AU$700,000 ($474,670) per day in potential penalties facing Twitter if it doesn’t clean up harmful online content. Australia’s online safety regulator has issued a legal notice to the Elon Musk-owned social network who have 28 days to respond.

$1.2 million penalty for crypto-exchange bitFlyer for failing to comply with NYDFS’ cyber security regulations. The New York Department of Financial Services (“DFS”) cited multiple deficiencies at bitFlyer, observed during examinations in 2018 and 2020, including failures to conduct a risk assessment, maintain an effective cyber program, or implement a written security policy.

More newsy bits

• AlphV/BlackCat: AlphV/BlackCat ransomware group has published data from a law firm that has represented Australia’s National Disability Insurance Agency. Over 3TB of data was stolen from lawyers HWL Ebsworth, with 1.1TB already posted online. The same cybercriminals also broke into community site Reddit in February and are threatening to leak the 80GB of stolen data if Reddit doesn’t back down from controversial API pricing changes. The same gang is also threatening to release photographs of plastic surgery patients it stole in a ransomware operation against Beverly Hills Plastic Surgery.

• Food giant Mondelez has warned 51,000 past and present employees that their personal information has been breached. Law firm Bryan Cave Leighton Paisner detected unusual activity on their systems back in February and, four months on, has only just given Mondelez the information needed to determine which employees were affected.

• A ransomware gang has also emailed staff and students at the University of Manchester threatening to release their personal information as the criminals try to increase pressure on university management to pay their ransom demands.

• Attackers who have gained access to a Windows system can use Cisco’s Secure Client VPN software (formerly AnyConnect) to escalate privileges to SYSTEM.

• Fortinet has fixed yet another remote code execution vulnerability, this time in its FortiNAC zero-trust solution.

• A vulnerability in Microsoft Teams allows you to tamper with the metadata on a message to make it appear as if it came from an internal source, bypassing restrictions and protections.

• North Korean group APT37 is deploying a new info-stealer malware that can record audio from victim’s microphones.

• A variant of the Mirai botnet is targeting 22 vulnerabilities in seven brands of wireless routers. The malware automatically tries to compromise devices from D-Link, Arris, Zyxel, TP-Link, Tenda, Netgear, and MediaTek for use in distributed-denial-of-service (DDoS) attacks.

• Joseph O’Connor, aka PlugWalkJoe, has been sentenced to five years in prison after pleading guilty to four counts of computer intrusions, wire fraud and money laundering.

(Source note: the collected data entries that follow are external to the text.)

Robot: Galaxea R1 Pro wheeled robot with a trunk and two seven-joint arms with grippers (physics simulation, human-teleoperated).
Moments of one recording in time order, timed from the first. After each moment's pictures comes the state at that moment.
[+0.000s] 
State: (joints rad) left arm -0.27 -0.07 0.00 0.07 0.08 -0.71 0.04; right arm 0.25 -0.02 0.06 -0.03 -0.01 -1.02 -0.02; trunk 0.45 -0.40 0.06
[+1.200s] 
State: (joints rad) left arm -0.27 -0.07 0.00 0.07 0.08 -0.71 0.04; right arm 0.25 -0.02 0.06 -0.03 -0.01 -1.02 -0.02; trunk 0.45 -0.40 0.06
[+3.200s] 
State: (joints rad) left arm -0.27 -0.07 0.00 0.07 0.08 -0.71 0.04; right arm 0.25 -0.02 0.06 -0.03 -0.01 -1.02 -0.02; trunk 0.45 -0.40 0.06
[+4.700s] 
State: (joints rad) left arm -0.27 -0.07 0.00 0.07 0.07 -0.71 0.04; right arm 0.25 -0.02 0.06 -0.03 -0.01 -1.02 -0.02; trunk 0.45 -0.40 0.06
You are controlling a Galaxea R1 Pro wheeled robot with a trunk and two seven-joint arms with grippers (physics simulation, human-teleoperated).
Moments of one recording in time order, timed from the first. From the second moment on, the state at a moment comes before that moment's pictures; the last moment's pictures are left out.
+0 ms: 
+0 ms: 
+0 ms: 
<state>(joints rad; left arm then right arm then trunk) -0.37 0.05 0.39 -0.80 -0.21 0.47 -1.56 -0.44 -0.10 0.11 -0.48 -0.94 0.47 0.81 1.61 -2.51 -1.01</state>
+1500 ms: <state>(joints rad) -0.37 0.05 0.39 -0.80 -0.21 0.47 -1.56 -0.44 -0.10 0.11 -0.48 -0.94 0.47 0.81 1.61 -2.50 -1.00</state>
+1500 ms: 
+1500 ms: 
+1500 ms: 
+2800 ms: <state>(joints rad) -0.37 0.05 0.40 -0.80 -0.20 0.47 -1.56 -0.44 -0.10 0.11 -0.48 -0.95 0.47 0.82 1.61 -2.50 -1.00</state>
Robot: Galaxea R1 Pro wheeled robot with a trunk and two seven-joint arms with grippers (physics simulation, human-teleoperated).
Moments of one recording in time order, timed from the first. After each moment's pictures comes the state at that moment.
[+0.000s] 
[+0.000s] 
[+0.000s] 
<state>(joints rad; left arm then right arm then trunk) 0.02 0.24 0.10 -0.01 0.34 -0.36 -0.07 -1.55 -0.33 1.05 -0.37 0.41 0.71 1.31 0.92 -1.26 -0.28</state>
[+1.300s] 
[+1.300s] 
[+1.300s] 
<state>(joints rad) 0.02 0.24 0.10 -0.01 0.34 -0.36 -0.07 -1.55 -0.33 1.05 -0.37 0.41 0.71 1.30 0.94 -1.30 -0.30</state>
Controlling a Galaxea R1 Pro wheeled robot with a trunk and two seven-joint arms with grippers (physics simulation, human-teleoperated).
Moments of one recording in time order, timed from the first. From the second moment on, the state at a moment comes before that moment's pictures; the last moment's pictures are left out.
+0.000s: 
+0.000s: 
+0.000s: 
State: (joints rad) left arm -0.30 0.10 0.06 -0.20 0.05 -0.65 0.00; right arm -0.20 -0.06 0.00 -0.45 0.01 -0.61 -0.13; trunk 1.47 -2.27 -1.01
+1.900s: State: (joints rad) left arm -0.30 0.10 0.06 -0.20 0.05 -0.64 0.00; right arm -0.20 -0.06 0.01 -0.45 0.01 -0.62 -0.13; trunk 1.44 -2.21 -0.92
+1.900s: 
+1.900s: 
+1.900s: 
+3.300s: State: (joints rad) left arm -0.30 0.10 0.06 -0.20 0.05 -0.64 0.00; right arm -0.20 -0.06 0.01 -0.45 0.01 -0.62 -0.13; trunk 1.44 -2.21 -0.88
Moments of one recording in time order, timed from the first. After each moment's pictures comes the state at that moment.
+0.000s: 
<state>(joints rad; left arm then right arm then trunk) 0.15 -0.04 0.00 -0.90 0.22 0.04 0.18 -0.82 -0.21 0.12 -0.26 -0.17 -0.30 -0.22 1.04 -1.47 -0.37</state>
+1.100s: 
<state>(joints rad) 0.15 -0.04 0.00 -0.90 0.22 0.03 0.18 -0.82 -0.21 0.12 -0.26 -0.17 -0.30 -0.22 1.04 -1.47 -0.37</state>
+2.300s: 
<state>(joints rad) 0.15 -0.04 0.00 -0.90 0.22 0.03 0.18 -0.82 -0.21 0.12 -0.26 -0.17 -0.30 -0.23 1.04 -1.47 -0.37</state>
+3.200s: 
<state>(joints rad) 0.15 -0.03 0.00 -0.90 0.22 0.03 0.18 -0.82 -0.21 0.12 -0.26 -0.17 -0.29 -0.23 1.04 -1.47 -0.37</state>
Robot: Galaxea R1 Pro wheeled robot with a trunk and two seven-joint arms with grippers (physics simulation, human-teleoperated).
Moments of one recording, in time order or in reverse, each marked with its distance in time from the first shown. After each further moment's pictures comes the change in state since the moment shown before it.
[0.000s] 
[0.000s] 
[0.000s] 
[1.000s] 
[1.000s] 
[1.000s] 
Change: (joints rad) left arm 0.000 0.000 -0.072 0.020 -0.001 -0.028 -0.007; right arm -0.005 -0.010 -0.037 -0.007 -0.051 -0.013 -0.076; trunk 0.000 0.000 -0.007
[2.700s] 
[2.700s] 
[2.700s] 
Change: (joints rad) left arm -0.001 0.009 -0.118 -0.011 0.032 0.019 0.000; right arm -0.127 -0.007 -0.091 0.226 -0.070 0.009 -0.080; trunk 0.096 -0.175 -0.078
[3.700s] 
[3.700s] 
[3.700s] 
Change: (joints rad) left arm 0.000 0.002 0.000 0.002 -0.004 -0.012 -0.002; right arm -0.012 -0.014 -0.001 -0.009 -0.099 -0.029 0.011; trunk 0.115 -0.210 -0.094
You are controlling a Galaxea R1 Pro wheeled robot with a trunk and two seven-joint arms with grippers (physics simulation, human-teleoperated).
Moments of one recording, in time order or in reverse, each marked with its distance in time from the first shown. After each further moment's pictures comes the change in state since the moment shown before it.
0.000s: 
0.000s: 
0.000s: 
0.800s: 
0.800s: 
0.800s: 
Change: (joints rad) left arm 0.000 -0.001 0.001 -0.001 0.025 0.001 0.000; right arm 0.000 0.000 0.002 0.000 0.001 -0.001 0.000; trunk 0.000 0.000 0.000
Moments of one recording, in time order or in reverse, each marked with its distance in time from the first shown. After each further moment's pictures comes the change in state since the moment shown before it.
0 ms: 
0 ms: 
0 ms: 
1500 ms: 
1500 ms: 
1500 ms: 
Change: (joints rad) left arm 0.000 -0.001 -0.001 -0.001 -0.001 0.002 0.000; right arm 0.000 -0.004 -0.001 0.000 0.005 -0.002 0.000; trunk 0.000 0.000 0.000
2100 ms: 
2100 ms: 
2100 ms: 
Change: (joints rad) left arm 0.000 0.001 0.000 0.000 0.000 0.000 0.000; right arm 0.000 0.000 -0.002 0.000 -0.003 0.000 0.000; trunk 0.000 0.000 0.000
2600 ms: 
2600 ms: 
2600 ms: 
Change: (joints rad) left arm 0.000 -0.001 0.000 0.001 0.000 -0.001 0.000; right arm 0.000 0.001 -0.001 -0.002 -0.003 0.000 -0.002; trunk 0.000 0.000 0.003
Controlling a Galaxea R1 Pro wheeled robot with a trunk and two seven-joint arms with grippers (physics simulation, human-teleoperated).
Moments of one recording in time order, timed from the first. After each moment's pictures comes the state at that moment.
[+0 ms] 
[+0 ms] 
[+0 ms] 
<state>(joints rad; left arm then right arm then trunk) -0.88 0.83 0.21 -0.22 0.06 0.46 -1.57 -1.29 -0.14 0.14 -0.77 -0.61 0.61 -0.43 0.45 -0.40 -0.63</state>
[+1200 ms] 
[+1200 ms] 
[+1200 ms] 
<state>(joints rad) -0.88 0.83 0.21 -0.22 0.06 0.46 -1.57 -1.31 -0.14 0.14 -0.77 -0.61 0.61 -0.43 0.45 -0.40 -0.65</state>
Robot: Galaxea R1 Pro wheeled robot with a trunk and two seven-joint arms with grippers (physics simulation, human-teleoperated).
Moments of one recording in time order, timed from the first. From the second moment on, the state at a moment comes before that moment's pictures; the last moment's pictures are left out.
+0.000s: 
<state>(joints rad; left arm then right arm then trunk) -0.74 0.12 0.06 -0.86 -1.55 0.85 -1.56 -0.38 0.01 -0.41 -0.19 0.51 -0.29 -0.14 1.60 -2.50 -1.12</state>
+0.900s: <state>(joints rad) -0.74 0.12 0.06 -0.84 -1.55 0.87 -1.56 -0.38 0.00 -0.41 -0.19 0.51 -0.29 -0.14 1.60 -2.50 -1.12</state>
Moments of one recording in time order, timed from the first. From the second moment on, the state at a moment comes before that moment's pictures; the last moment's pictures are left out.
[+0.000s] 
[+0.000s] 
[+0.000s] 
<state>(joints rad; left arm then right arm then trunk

O’Connor, a UK citizen, was behind the compromise of many high-profile Twitter accounts, which he used to peddle cryptocurrency scams (vol. 3, iss. 29) in July 2020, which he described as “stupid and pointless” in court.

• Australian prime minister Anthony Albanese is recommending citizens to “turn your phone off every night for five minutes” to thwart malicious apps. Rebooting your phone terminates background processes and can help with mobile malware, which may not ‘persist’ in the way that it might on computers. It comes as Australia has appointed air marshal Darren Goldie as the inaugural national cyber coordinator.

And finally

• An employee of ERP software vendor SAP found a missing hard disk from the company for sale on eBay. No checks were made on staff leaving the firm’s ‘secure’ data centre, and the disk was stolen from another building at their headquarters complex in Walldorf, Germany. The disk contained the personal records of 100 employees.